Boohoo has explicitly stated it is not seeking confrontation with Frasers, urging shareholders to oppose Mike Ashley’s board appointment proposal.
- The fashion company argues Frasers is motivated by self-interest, aiming to undermine Boohoo’s stability.
- Boohoo recalls past instances where Frasers exerted pressure on other companies, hinting at a pattern of behaviour.
- Concerns were raised over Frasers’ stake in Asos, viewing their responses as dismissive towards shareholder protection.
- Boohoo firmly rejects Mike Ashley and Mike Lennon’s suitability for board positions, citing strong-arm tactics.
Boohoo has clearly articulated its position to its shareholders, emphasising that the call to vote against Mike Ashley’s appointment is not an act of aggression. Their stance is rooted in a broader concern that Frasers is prioritising its own commercial goals at the expense of Boohoo’s stability. This concern is underscored by Boohoo’s statement that Frasers’ ongoing campaign appears strategically designed to create instability within Boohoo.

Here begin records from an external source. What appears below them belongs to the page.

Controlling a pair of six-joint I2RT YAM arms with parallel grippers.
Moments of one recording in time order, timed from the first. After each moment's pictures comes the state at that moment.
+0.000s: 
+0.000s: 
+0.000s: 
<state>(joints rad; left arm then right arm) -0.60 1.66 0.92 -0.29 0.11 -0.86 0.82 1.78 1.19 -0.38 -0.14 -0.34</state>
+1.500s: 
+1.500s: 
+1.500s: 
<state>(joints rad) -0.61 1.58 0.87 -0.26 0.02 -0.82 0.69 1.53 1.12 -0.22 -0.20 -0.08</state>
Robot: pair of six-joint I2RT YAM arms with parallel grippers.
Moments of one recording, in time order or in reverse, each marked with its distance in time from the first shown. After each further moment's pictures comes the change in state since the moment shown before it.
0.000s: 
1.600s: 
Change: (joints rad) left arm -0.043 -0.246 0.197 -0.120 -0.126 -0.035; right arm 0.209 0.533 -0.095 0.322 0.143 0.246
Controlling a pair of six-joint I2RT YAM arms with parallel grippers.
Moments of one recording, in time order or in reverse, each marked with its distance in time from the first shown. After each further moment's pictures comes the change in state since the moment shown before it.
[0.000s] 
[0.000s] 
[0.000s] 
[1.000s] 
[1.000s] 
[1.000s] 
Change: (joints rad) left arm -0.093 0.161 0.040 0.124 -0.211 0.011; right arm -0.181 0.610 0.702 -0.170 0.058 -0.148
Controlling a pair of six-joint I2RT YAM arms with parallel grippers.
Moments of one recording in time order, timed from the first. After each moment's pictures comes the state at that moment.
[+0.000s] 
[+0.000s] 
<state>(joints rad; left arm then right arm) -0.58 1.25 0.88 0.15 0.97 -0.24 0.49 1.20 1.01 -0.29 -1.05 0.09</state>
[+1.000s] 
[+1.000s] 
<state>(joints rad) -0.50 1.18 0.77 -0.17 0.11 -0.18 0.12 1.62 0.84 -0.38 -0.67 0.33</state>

The tension is not unprecedented; Boohoo references previous incidents where Frasers allegedly exerted undue influence on companies such as Studio Retail. Despite Frasers acquiring Studio Retail post-administration for a nominal fee, Boohoo highlights this as an example of Frasers’ forceful attempts to sway company leaderships, potentially aligning these moves with Frasers’ interests rather than those of all shareholders.
Additionally, Boohoo has reiterated its unease with Frasers’ substantial shareholding in Asos, which stands at 27%. This relationship has, according to Boohoo, led to credible concerns which were largely dismissed by Frasers in an open letter dated 21 November 2024. Boohoo points to the nonchalant dismissal of potential conflicts and shareholder competition as an insight into Frasers’ approach to corporate governance.
Asserting a staunch opposition, Boohoo has communicated to its shareholders that it staunchly rejects Frasers’ propositions, particularly the appointment of Mike Ashley or Mike Lennon to key positions within the board. Boohoo describes these efforts as employing ‘strong-arm tactics’ that are not conducive to fostering an environment of minority shareholder protection.
Boohoo steadfastly remains against Frasers’ board proposals, focusing on safeguarding its governance and shareholder interests.